##### Information shown

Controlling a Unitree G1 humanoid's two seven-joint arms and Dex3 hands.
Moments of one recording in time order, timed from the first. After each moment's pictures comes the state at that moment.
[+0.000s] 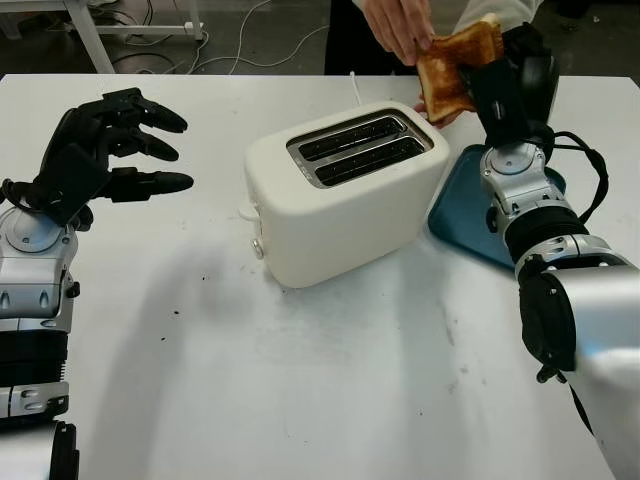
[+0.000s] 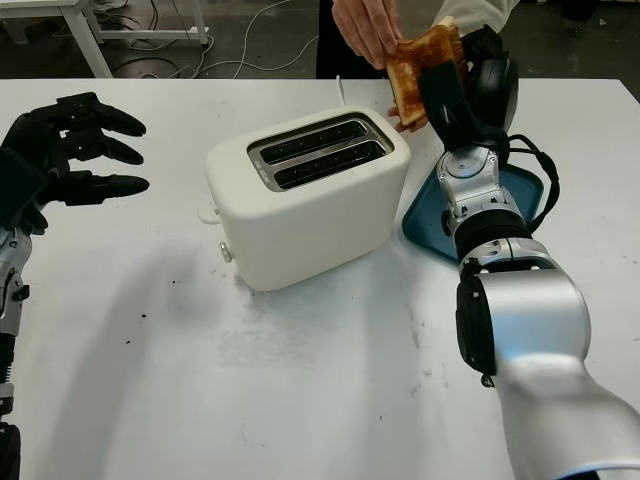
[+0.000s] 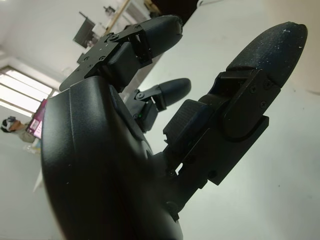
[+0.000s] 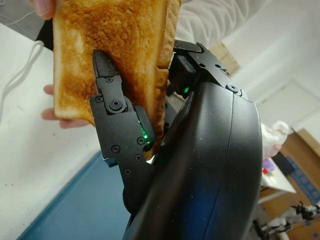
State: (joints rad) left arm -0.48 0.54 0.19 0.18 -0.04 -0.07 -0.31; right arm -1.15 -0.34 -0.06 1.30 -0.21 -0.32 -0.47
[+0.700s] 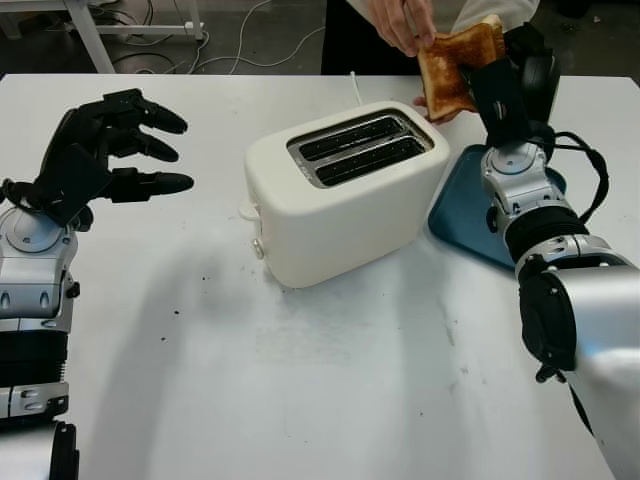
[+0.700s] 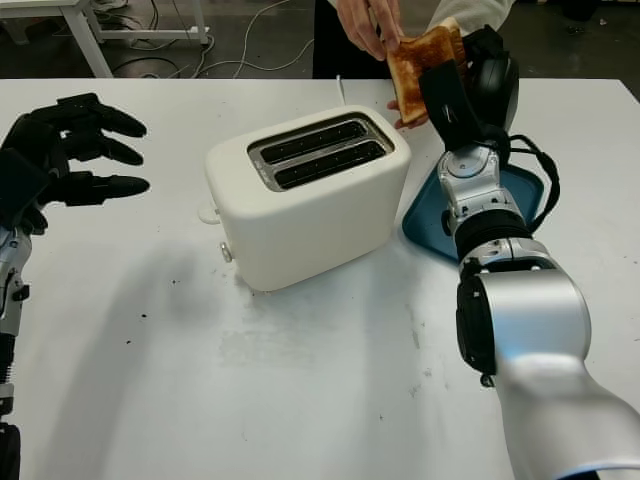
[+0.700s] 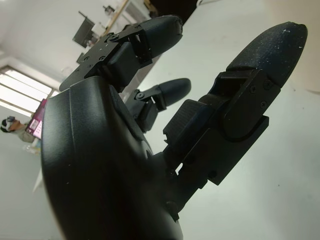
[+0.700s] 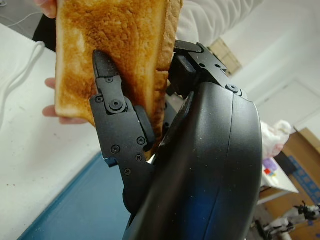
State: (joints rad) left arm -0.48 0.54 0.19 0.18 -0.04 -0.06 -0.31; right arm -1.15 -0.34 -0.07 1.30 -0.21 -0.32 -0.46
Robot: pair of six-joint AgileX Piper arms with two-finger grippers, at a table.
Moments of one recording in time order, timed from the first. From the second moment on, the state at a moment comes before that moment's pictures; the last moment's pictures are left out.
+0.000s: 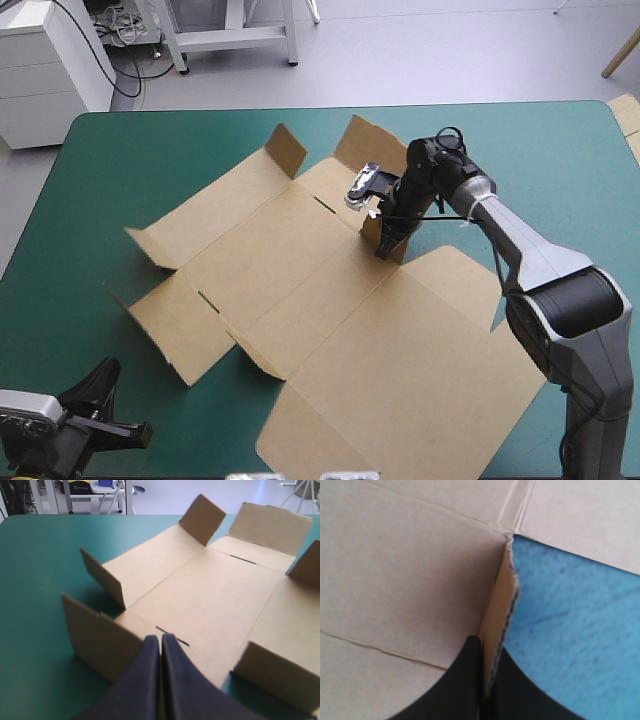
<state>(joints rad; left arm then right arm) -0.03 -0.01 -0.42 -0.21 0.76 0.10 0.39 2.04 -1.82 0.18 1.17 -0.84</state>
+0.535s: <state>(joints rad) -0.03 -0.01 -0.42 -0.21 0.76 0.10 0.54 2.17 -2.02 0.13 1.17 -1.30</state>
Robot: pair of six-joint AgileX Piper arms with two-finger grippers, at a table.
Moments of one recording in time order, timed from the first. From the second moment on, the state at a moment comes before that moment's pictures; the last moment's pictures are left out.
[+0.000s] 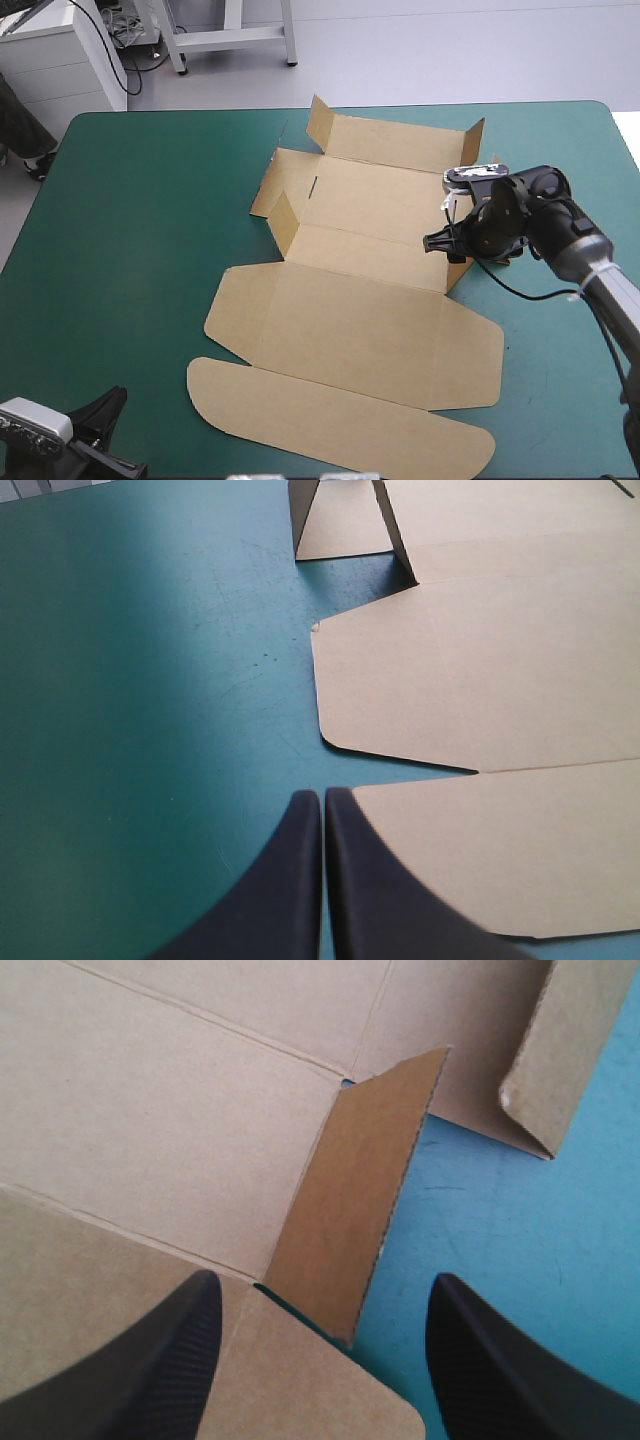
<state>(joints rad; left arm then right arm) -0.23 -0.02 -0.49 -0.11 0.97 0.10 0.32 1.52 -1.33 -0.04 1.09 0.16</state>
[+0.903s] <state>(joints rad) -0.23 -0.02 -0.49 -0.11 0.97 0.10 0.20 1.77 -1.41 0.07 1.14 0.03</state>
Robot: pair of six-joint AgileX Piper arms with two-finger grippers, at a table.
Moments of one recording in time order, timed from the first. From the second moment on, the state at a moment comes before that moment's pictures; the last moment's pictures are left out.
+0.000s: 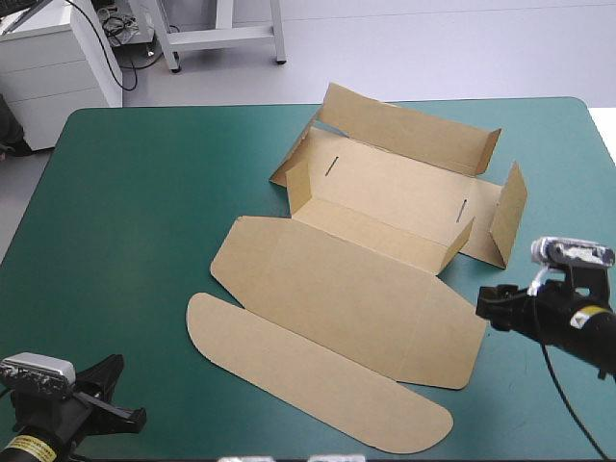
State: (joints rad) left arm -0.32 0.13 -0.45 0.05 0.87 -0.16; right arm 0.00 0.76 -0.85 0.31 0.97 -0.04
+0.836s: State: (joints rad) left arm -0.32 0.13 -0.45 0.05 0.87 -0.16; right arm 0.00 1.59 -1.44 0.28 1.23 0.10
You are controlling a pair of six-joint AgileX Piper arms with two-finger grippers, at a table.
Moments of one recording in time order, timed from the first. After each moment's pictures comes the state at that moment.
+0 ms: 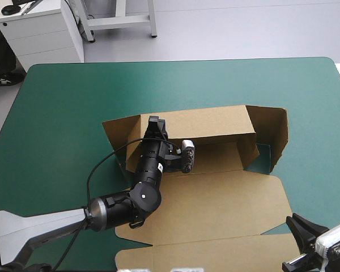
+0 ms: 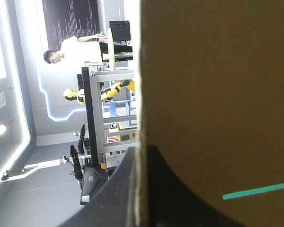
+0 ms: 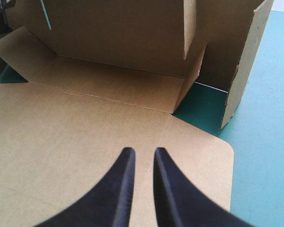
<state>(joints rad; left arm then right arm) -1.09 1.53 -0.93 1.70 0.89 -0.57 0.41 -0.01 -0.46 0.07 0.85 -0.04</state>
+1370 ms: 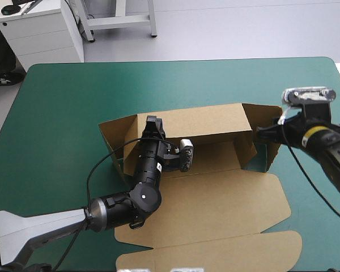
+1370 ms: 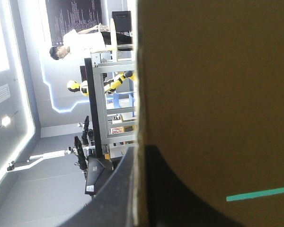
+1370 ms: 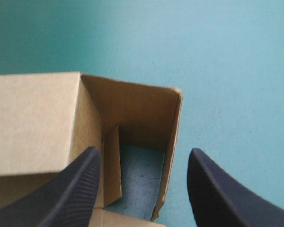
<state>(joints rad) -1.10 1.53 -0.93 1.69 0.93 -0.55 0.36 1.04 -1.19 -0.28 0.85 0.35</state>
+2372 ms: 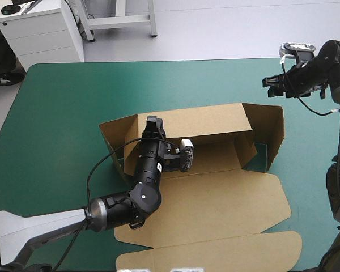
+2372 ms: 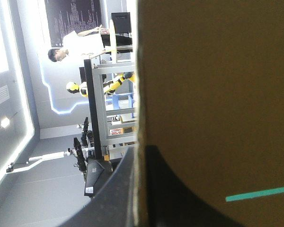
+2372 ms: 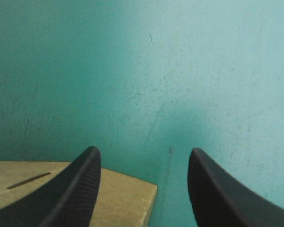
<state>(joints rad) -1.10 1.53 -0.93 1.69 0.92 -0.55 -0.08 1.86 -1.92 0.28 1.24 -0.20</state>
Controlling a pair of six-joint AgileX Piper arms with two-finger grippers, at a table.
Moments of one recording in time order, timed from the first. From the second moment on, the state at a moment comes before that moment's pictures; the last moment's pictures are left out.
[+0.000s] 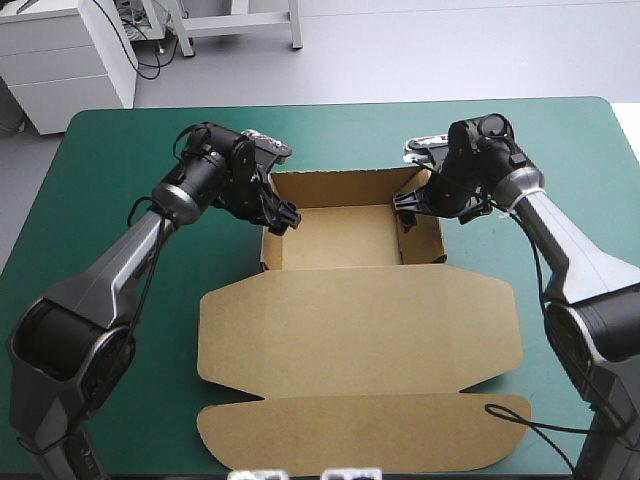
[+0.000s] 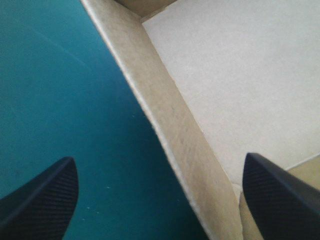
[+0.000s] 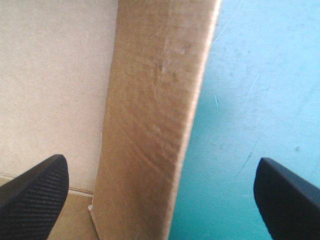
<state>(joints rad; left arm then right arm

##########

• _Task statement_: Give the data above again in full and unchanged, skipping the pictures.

• _Answer to this task_:
Controlling a Unitree G1 humanoid's two seven-joint arms and Dex3 hands.
Moments of one recording in time order, timed from the first. After each moment's pictures comes the state at that moment.
[+0.000s] 
[+0.000s] 
[+0.000s] 
[+0.000s] 
State: (joints rad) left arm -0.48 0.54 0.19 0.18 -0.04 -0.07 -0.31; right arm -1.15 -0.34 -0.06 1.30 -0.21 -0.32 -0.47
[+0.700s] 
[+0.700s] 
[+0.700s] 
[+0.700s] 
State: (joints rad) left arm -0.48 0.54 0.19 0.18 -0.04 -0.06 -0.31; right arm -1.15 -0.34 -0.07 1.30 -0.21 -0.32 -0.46
Robot: pair of six-joint AgileX Piper arms with two-finger grippers, at a table.
Moments of one recording in time order, timed from the first. From the second moment on, the state at a moment comes before that moment's pictures; the last moment's pictures are left out.
+0.000s: 
<state>(joints rad; left arm then right arm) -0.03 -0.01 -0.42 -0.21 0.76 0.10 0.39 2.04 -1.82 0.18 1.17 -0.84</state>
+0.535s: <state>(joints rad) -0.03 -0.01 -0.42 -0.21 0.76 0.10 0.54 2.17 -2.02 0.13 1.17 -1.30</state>
Robot: pair of six-joint AgileX Piper arms with two-finger grippers, at a table.
Moments of one recording in time order, timed from the first. From the second moment on, the state at a moment comes before that moment's pictures; the last moment's pictures are left out.
[+0.000s] 
<state>(joints rad; left arm then right arm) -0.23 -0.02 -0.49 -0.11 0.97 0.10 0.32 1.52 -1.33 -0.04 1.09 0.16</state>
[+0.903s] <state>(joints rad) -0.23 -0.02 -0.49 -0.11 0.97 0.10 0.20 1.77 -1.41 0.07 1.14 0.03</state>
Robot: pair of six-joint AgileX Piper arms with two-finger grippers, at a table.
Moments of one recording in time order, timed from the first. From the second moment on, the state at a moment comes before that moment's pictures; the last moment's pictures are left out.
+0.000s: 
State: (joints rad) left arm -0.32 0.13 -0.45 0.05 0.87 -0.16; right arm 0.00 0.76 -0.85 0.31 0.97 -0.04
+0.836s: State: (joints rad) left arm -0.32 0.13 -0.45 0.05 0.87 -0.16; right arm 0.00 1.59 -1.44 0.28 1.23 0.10
You are controlling a pair of six-joint AgileX Piper arms with two-finger grippers, at a table.
Moments of one recording in time order, timed from the first. After each moment's pictures comes the state at that moment.
+0 ms: 
+0 ms: 
+0 ms: 
<state>(joints rad; left arm then right arm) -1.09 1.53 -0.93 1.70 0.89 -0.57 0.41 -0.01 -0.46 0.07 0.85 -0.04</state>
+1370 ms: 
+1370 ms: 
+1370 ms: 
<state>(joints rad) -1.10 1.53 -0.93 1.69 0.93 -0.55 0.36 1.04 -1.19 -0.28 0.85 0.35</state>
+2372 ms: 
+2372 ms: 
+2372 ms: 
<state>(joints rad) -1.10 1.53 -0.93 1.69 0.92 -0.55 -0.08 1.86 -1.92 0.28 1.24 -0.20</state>
Controlling a pair of six-joint AgileX Piper arms with two-finger grippers, at a table.
Moments of one recording in time order, timed from the first. From the second moment on, the state at a moment comes before that moment's pictures; the last moment's pictures are left out.
[+0.000s] 
[+0.000s] 
[+0.000s] 
<state>(joints rad; left arm then right arm

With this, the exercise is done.